Say the number of lines holding the word "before" in the data, and leave out everything else.
Provided data: Begin
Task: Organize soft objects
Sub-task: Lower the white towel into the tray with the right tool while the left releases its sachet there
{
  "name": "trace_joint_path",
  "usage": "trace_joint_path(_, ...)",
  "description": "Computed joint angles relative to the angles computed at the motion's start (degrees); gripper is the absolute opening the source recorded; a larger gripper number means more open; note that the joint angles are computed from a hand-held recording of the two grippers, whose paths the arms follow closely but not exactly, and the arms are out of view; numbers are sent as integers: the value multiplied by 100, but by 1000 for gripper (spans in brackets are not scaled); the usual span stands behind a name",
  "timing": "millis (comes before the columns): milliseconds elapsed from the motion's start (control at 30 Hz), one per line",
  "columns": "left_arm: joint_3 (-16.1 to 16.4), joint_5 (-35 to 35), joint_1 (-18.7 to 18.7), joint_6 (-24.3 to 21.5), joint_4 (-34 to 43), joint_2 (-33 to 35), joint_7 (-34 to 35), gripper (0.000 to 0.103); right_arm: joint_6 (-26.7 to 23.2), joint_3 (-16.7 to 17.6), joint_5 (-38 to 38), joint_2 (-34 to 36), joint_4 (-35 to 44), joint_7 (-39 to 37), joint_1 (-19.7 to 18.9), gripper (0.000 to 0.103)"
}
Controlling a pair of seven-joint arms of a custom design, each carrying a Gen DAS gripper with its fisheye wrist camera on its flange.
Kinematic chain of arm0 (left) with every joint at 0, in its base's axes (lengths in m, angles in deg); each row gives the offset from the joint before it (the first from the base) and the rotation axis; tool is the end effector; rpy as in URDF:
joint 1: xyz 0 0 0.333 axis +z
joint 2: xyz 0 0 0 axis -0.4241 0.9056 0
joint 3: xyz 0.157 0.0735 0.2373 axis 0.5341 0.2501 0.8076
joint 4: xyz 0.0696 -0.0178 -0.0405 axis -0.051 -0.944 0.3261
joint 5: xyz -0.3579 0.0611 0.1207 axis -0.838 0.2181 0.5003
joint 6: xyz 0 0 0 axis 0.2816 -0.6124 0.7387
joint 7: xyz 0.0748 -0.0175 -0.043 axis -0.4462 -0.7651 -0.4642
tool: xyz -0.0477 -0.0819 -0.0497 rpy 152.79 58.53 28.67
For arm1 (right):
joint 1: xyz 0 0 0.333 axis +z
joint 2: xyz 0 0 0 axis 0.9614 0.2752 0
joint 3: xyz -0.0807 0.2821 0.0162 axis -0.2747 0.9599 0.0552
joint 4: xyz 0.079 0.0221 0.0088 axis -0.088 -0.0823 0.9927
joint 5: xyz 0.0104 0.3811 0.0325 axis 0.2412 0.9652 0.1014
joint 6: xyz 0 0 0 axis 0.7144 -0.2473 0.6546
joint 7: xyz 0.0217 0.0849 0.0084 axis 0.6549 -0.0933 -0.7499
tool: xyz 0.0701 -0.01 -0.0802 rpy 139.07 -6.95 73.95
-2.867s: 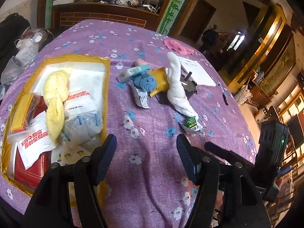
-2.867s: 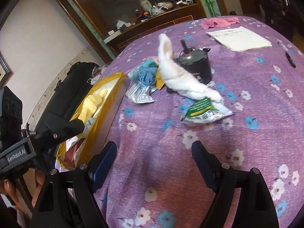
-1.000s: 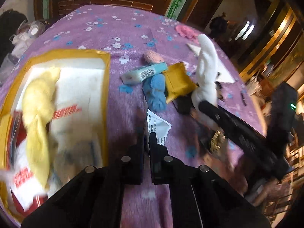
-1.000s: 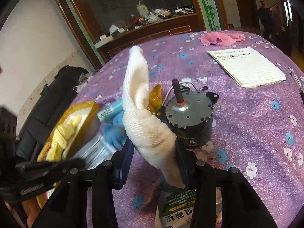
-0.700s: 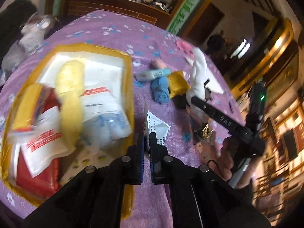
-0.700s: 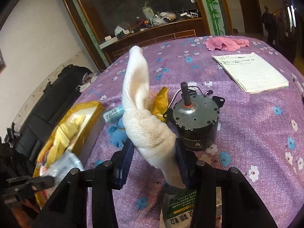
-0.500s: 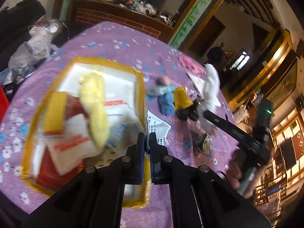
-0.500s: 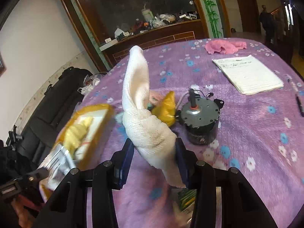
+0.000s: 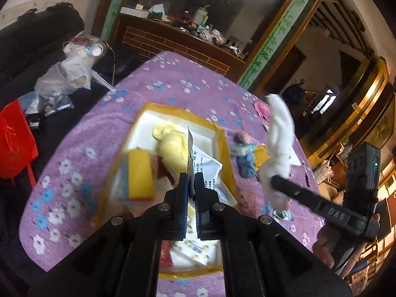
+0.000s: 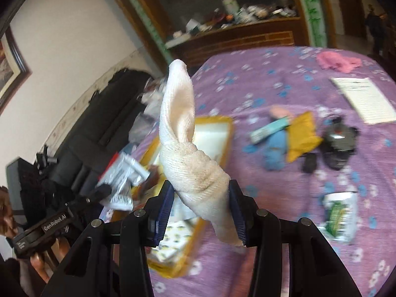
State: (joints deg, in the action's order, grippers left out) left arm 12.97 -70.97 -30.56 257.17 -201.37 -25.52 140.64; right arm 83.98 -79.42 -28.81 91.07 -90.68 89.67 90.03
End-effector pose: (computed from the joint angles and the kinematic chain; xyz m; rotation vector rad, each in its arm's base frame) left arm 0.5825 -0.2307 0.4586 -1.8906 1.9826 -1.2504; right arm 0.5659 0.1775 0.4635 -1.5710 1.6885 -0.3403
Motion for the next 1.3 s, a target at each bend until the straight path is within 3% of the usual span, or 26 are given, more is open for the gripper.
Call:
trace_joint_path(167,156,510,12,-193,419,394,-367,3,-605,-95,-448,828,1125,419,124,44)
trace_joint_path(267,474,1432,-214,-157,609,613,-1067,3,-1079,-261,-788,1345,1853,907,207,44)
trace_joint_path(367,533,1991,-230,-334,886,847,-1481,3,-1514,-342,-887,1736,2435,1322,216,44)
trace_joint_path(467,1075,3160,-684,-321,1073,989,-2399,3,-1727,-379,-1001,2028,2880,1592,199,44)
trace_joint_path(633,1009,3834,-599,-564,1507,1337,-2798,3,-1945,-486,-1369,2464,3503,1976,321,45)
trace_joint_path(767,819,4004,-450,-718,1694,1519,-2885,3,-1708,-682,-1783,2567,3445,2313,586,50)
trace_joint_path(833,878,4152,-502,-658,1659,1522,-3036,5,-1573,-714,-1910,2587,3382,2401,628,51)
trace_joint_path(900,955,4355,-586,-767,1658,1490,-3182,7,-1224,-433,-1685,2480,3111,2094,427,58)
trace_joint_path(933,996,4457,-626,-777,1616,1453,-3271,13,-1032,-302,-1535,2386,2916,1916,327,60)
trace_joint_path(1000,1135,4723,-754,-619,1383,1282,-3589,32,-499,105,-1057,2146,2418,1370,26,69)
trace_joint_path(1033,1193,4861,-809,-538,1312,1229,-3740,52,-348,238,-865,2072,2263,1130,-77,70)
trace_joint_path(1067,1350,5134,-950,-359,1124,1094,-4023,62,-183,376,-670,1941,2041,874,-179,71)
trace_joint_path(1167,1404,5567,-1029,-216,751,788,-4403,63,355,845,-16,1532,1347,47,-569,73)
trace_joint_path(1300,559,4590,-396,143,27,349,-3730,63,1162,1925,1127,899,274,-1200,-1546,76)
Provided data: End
* _Response to the exercise_
2